I am proud of the codebase we have at Dyspatch today, and of the road we took to get here. As we rewrite components as microservices, I’ve had time to reflect on that road. My goal with this post is to document our path, thought processes, and goals, in the hope it may help others.
Our code started out as a monolithic django app, running in Heroku with a single Postgres database backing it. This helped with making the product quick-to-market. Once it was out there, we iterated, adding features and evolving the code base. The dataset grew, as did the features, but we tried to keep them maintainable by building components to be: Reentrant, horizontally scalable, and as modular as possible without introducing excess complexity. Reentrant code is the first step toward autoscaling resources – if the code can run in parallel with itself, it can be scaled horizontally. We did this via the dyno API for Heroku, with the work coming in via SQS queues. Backlog in the queue? Add more machines. Queue empty? Reduce machines. Don’t thrash. Done.
This supported us well for several years. As these features grew in numbers, it started to become unwieldy. We started to have concerns with client load time, performance issues with Python, and requirements for specialized infrastructure for specific components. The design pattern we were using wouldn’t support us forever, so we needed to shift. The decision was made to shift to microservices over an extended time period, while building new features. We would build new features/components as microservices when and where it made sense, and when refactoring, we would take existing features/components out of the monolith, and replace them with specialized microservices.
Addressing the client load time, we switched from server-side rendering to a single page app. This allowed us to isolate the css/html/js resources and put them behind a CDN. An advantage to this was the isolation of a concern for the frontend team – a single repo to represent the UI, that could be deployed separately.
The next issue to tackle was a new feature, incoming webhooks. This would receive a lot of traffic. 95% of this traffic is not useful and would need to be thrown away, but that last 5% adds a lot of value if we can show analytics. Writing this in Python wouldn’t make sense, since we’d need a lot more machines to process that much data. Golang seemed like a sensible language for the job, since it is very good for concurrency. The code was simple, it filtered the data, and pushed the desired 5% of data into an SQS queue, for the monolith to consume and process at its leisure. This was our first true microservice. It had a simple interface to provide the limited amount of data needed for the service to know how to filter requests coming in, and would pass the desired data through.
Over the next year, we had two specialized datastore requirements. The first was high sequential writes, the second, mainly updating random access. Both these encompassed their own isolated types of data, so they were built out as microservices that owned the storage, processing, and monitoring of their data. With the high number of calls to each of these services, we needed a sensible communication layer, preferably one that could clearly define the contract between the services. We chose to use GRPC defined by protobuf files. Each client service pulls a protofile and can build the latest client. The protofile lives in the service, which guarantees backwards compatibility to any version currently in use. GRPC provides some extra speed in comparison to our restful alternative, since the SSL handshakes don’t happen every call, and a bi-direction stream is opened up, where each message is serialized to a binary format before being sent across the wire.
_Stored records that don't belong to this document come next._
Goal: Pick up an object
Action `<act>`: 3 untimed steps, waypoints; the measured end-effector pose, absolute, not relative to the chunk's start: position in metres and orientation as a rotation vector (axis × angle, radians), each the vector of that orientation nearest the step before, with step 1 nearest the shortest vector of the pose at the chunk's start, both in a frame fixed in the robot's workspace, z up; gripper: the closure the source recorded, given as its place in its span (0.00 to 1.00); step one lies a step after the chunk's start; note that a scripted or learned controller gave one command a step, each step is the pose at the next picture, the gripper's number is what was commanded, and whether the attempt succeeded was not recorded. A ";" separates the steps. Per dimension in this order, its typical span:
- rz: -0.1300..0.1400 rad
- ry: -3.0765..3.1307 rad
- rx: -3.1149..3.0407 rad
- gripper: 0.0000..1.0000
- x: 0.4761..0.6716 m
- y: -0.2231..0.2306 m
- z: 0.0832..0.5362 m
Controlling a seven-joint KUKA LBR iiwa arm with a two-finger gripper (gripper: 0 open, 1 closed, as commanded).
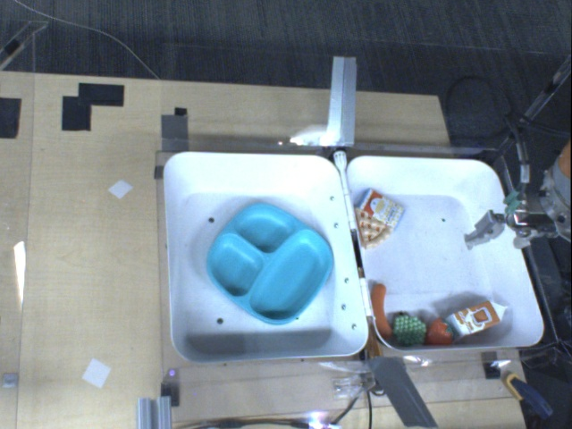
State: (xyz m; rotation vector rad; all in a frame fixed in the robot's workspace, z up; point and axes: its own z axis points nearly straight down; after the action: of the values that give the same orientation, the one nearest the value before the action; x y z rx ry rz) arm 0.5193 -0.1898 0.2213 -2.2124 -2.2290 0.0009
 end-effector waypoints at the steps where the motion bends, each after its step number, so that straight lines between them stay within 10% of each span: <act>1: 0.002 -2.213 -2.226 0.00 0.547 -0.137 0.104; 2: -0.010 -2.241 -2.222 0.00 0.527 -0.123 0.089; 3: -0.001 -2.558 -1.824 0.00 0.571 -0.100 0.200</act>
State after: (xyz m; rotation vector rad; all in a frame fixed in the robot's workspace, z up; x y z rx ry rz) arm 0.5713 -0.1001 0.1998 -1.8244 -2.5584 -0.0010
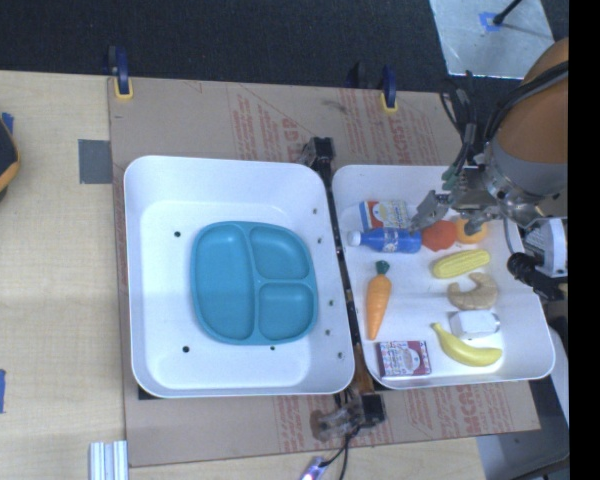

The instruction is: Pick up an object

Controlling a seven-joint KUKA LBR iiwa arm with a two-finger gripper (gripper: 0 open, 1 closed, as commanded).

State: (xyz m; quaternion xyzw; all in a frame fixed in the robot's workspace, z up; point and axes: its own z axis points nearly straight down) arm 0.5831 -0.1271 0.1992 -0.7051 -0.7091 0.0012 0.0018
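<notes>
Probably aimed at the red tomato [440, 236], lying towards the far side of the right bin [540, 368], just beneath the gripper [448, 204]. Impossible to tell whether released or clenched: too dark, too crowded by wrist parts. No sign of anything held.

Looks like a hollow plastic toy: light, stiff enough, smooth and round, so prone to squirt out sideways under an off-centre pinch. Best taken across the widest part, from straight above, closing gently. Not fragile, by the look of it.

Crowded all round, though. Close on the left, perhaps touching, a blue bottle [390, 240] lying on its side, white cap pointing towards the left bin [140, 268]. Just behind that, a small red-and-white carton [384, 213]. Pressed close on the right, an orange piece [473, 231], partly hidden by the arm, shape unclear. Just in front, an ear of corn [460, 263]. Nearer still, and clear of the grasp, a beige croissant [473, 291], a white block [475, 322] and a banana [467, 347]. Off to the left, a carrot [378, 304]; at the near edge, a flat red packet [403, 358].

Little room, then, for a pinch running left to right. Better lined up far to near, though tight on the corn side too. Some risk of nudging the bottle, likely to roll. Well apart, in the left bin, a blue divided plate [255, 281], no hindrance.
</notes>
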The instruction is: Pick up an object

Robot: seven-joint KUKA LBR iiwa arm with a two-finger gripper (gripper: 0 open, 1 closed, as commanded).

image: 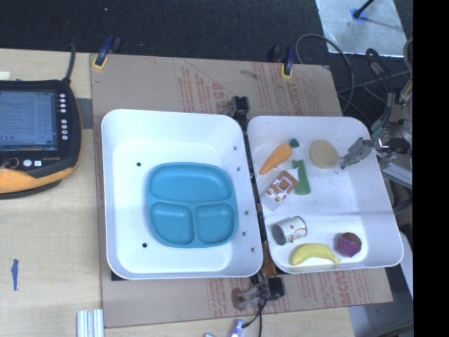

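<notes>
The right white bin holds several small objects. An orange carrot lies at its upper left, with a green piece just to the right of it. A beige round disc sits near the top. Below the carrot are a small red-and-white carton and a tipped can. A yellow banana and a purple lump lie along the front wall. My gripper reaches in from the right edge, its tip just right of the beige disc, with nothing seen in it.
The left white bin carries a blue divided plate. A teach pendant rests on the bench at far left. Cables and arm hardware crowd the right bin's right side. Clamps hold the cardboard underlay at the back.
</notes>
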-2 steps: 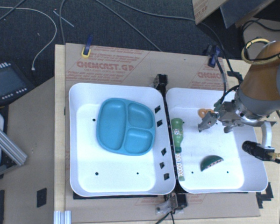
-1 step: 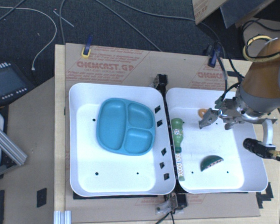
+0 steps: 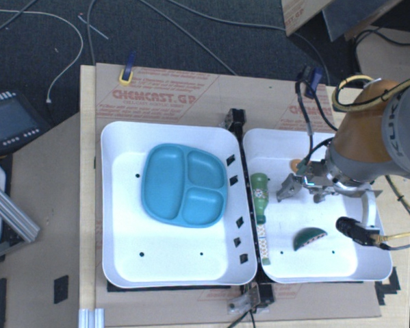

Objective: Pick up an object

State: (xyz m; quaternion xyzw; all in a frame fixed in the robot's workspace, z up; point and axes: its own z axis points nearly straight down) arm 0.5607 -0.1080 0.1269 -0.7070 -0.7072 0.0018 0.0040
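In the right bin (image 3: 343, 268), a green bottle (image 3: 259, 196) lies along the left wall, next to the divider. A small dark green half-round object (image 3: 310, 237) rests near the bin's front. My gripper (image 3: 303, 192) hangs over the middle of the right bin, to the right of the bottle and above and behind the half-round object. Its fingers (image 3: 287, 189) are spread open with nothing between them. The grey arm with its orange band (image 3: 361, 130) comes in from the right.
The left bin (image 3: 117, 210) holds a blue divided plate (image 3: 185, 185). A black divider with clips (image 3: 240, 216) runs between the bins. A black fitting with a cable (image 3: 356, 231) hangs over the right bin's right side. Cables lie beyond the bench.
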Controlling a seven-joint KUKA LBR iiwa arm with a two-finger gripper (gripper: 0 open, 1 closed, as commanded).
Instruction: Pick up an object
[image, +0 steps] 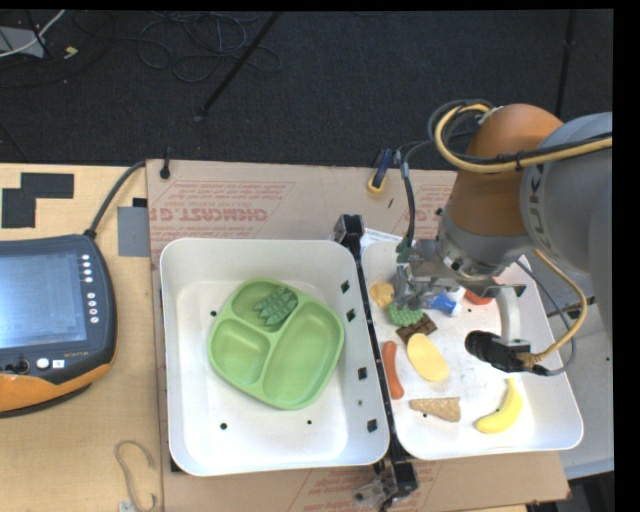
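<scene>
**Claw low over the toy food in the right bin**

The arm's two-finger gripper (408, 296) is down in the right-hand shallow white bin (560, 425), close to its left wall. Whether its fingers are spread or closed cannot be told, and nothing can be seen held between them. Just beneath it lies a small green ridged piece (403, 317) touching a dark brown block (420, 326); a small yellow rounded piece (382, 294) sits just to the left, a blue piece (445, 301) to the right. Further out lie a pale yellow oval (427, 357), an orange carrot-like stick (392, 368), a tan wedge (437, 408) and a yellow banana (501, 410). The left white bin (190, 440) holds a green divided plate (277, 343).

The green piece looks the likeliest target. A good grasp would centre on one item and avoid pinching the brown block with it.
</scene>
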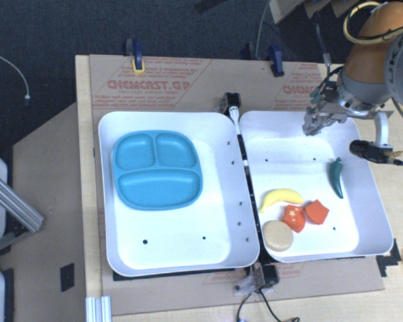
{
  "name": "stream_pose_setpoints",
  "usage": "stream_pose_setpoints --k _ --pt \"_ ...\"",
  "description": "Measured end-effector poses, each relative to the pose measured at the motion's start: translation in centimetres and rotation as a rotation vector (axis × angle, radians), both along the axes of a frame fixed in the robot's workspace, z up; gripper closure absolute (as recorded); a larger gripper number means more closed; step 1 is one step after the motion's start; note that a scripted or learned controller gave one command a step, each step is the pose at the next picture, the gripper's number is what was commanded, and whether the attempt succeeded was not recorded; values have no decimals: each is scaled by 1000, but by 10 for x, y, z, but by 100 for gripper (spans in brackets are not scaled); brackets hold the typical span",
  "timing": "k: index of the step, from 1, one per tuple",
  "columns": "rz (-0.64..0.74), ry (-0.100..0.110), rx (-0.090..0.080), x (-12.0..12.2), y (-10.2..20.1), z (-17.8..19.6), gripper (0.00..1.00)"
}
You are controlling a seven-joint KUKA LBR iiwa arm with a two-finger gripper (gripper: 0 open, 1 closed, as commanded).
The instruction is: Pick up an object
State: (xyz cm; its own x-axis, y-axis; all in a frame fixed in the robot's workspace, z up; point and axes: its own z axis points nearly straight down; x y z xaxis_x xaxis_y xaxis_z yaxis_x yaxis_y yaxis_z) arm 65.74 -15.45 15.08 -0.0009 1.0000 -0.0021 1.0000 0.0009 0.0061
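The right bin holds a yellow banana, a round beige piece, two red pieces side by side and a dark green pepper near its right wall. My gripper hangs over the bin's far right corner, well above and behind the pepper, with nothing visible between its fingers. The view does not let me tell how the fingers stand.
A blue divided plate lies in the left bin. Clamps hold the cardboard sheet at the back. Bare floor of the right bin stretches between the gripper and the food pieces.
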Motion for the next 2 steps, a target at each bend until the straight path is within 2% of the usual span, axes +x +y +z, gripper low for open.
stream_pose_setpoints --k 2 --pt "1 -2 0 -1 7 94 100"
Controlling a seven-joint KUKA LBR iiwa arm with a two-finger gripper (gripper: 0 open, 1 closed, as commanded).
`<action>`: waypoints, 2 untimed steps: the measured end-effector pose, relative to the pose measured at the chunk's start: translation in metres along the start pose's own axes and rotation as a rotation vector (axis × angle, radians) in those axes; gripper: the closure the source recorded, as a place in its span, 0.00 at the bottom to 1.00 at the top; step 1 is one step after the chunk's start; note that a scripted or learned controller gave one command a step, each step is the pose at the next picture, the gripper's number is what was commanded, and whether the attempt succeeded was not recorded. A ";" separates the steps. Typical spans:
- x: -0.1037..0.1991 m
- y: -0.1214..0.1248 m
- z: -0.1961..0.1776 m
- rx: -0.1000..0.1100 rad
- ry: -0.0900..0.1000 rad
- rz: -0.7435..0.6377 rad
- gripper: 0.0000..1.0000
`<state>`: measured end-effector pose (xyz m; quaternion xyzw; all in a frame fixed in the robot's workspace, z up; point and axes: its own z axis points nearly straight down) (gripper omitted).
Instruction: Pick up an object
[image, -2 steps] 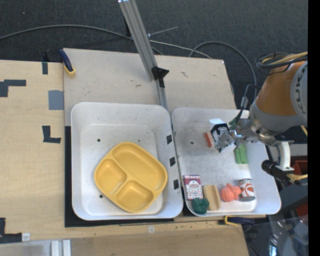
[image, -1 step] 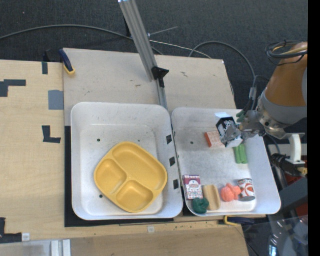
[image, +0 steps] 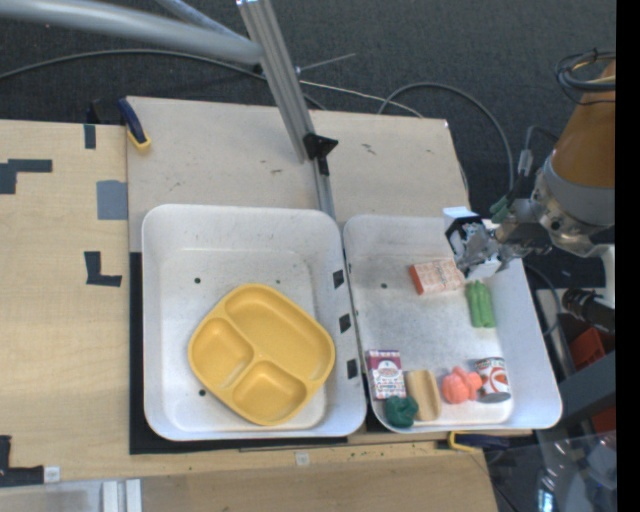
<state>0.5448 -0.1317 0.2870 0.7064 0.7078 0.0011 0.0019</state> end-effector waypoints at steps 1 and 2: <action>0.051 0.005 0.022 0.007 0.002 -0.004 1.00; 0.109 -0.001 0.025 0.007 0.003 -0.006 1.00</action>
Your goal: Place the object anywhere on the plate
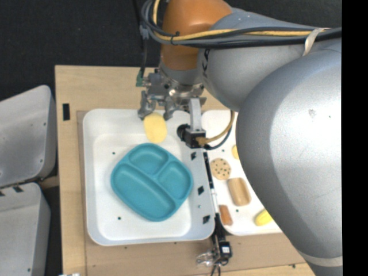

At this point, we are building major new features in their own services, and we’ve gone on to replace several large components of our code base, isolating the concerns for that portion of data and processing to its own microservice. But we still have more to do. The point where we have removed all data and processing layers, and only the business logic remains in the view functions, is on the horizon. I believe the next steps will involve a slow shift into a graphQL service, migrating each frontend component, one at a time, to depend on the graphQL data. Then once all systems have shifted over, the dream will be fulfilled: finally retiring the monolith. This is, I believe, an attainable goal.